Au Néolithique, la domestication des plantes et des animaux a été particulièrement bénéfique aux hommes.
Selon une équipe de six chercheurs chinois
en génétique des populations, l’avènement de l’agriculture n’a pas
seulement coïncidé avec une croissance démographique générale de
l’humanité mais a été particulièrement bénéfique aux hommes. Elle leur a
notamment permis de se reproduire entre dix et cent fois plus que leurs
ancêtres chasseurs-cueilleurs. Un phénomène retracé grâce à la
généalogie du chromosome Y et s’expliquant probablement par la réduction
de la mortalité masculine induite par la chasse.
L’histoire est connue: voici 10.000 à 12.000 ans environ, les
populations du Croissant fertile domestiquaient quelques plantes et
animaux sauvages et donnaient naissance à l’agriculture. Ce que l’on
sait aussi, c’est que son émergence s’est accompagnée d’un boom démographique,
parce que l’agriculture est bien plus fortiche pour nourrir des bouches
en série que la chasse, la cueillette et le raclage de charognes au
petit bonheur la chance, sur lesquels comptaient nos ancêtres
paléolithiques pour assurer leur subsistance.
à où les scientifiques peuvent chicaner, c’est sur la direction de
cette corrélation: est-ce que les populations humaines ont augmenté
parce que l’agriculture est un merveilleux carburant démographique ou est-ce qu’a contrario la révolution néolithique
est survenue parce que l’humanité avait commencé à s’étendre et
ressentait un besoin pressant de rentabilité et de profitabilité
énergétiques? En effet, des études datant des années 2010 et fondées sur l’analyse de notre ADN mitochondrial (celui que transmet maman) concluent que l’espèce humaine a commencé à pulluler dès la fin du dernier maximum glaciaire,
voici à peu près 15.000 ans. Ce qui laisserait entendre que la
démographie aura été un moteur de l’invention de l’agriculture, et non
l’inverse.
Réduction de la mortalité masculine
C’est dans ce contexte, et grâce aux progrès exponentiels que connaît la génétique des populations
ces dernières années, que Chuan-Chao Wang, Yunzhi Huang, Shao-Qing Wen,
Chun Chen, Li Jin et Hui Li ont voulu dépiauter le chromosome Y de 526
hommes –soit 8,9 millions de paires de base au total– répertoriés dans le projet 1000 Génomes.

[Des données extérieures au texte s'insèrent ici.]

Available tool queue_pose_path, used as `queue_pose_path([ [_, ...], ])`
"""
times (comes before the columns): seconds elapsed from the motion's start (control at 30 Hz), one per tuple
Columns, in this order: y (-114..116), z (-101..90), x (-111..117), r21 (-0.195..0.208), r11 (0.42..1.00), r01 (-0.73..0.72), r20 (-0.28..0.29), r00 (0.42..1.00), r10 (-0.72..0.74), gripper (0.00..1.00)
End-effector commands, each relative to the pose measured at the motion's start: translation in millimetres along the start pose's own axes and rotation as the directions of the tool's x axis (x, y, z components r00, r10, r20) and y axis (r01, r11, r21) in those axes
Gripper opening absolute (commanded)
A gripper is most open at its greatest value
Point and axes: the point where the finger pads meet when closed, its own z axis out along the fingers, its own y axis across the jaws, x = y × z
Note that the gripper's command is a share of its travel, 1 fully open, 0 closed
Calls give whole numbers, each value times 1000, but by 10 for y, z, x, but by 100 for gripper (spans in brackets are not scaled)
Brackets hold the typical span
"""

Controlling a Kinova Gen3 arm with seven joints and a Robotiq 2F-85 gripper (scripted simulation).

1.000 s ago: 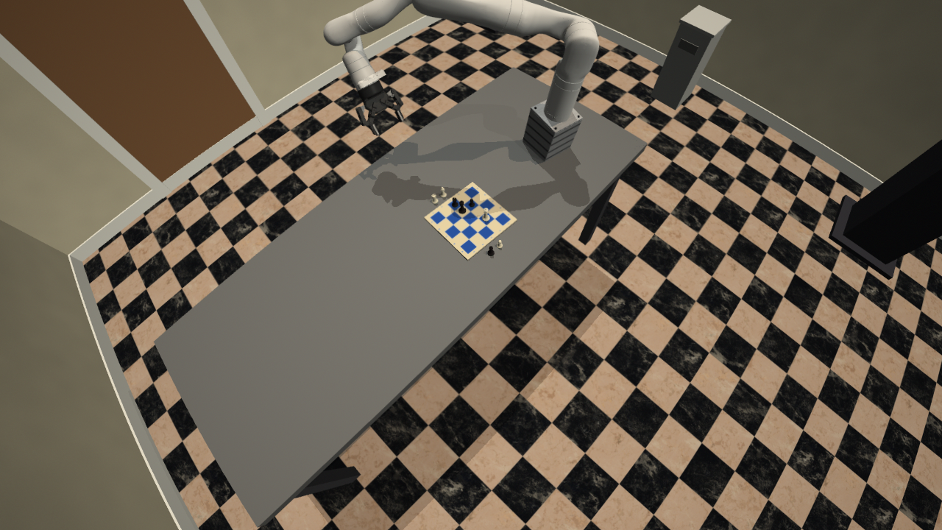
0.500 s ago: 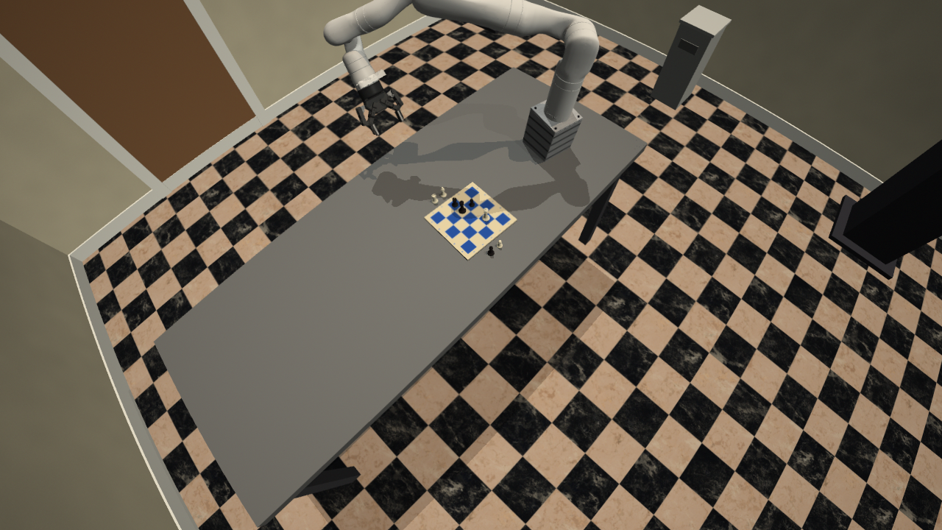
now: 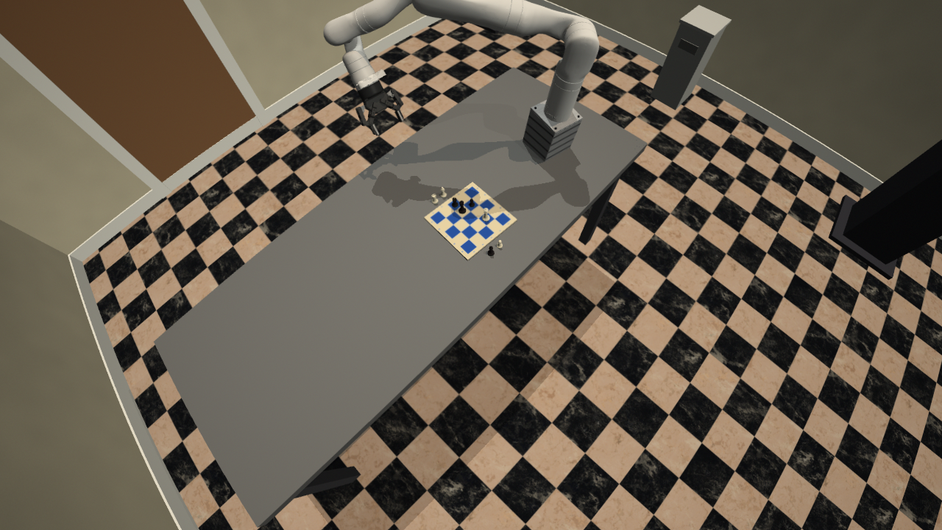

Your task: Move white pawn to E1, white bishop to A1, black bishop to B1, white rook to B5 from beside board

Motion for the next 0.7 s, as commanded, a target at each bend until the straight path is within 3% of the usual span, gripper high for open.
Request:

Ces hommes sont issus, génético-démographiquement, de trois populations
africaines, cinq européennes, trois asiatiques et trois américaines.
Leur étude confirme une évolution démographique différenciée
entre mâles et femelles humains. Ce que montrent les études sur l’ADN
mitochondrial, c’est que la plupart des lignées maternelles en Europe et
en Asie prouvent bien la survenue d’une explosion démographique
remontant à 8.000-12.000 ans –soit avant la mutation agricole de notre
espèce–, suivie d’une période de croissance beaucoup plus lente
enclenchée il y a grosso modo 7.000 ans. Parallèlement, la généalogie du
chromosome Y
(et donc des lignées paternelles) révèle que l’expansion masculine la
plus significative s’est produite il y a 2.000-6.500 ans. En
particulier, l’apogée de l’empire démographique masculin s’étale sur une
période remontant entre 3.300 et 1.500 ans, soit 1.000 à 3.000 ans
après la naissance de l’agriculture, le temps qu’il lui aura fallu pour
se stabiliser et conquérir le monde. Pendant cet intervalle, les hommes
ont pu se reproduire entre 10 à 100 fois plus que leurs ancêtres
pré-néolitique:
«Grâce à l’agriculture, notent les chercheurs, les
ressources alimentaires étaient beaucoup plus stables qu’avec la chasse
et la cueillette, d’où une fertilité des populations plus élevée et une
meilleure survie infantile. Plus important encore, en éloignant les
hommes des dangers de la chasse, la réduction de la mortalité masculine
liée à la chasse a sans doute été l’un des principaux facteurs de
l’expansion démographique sexuellement différenciée du néolithique.»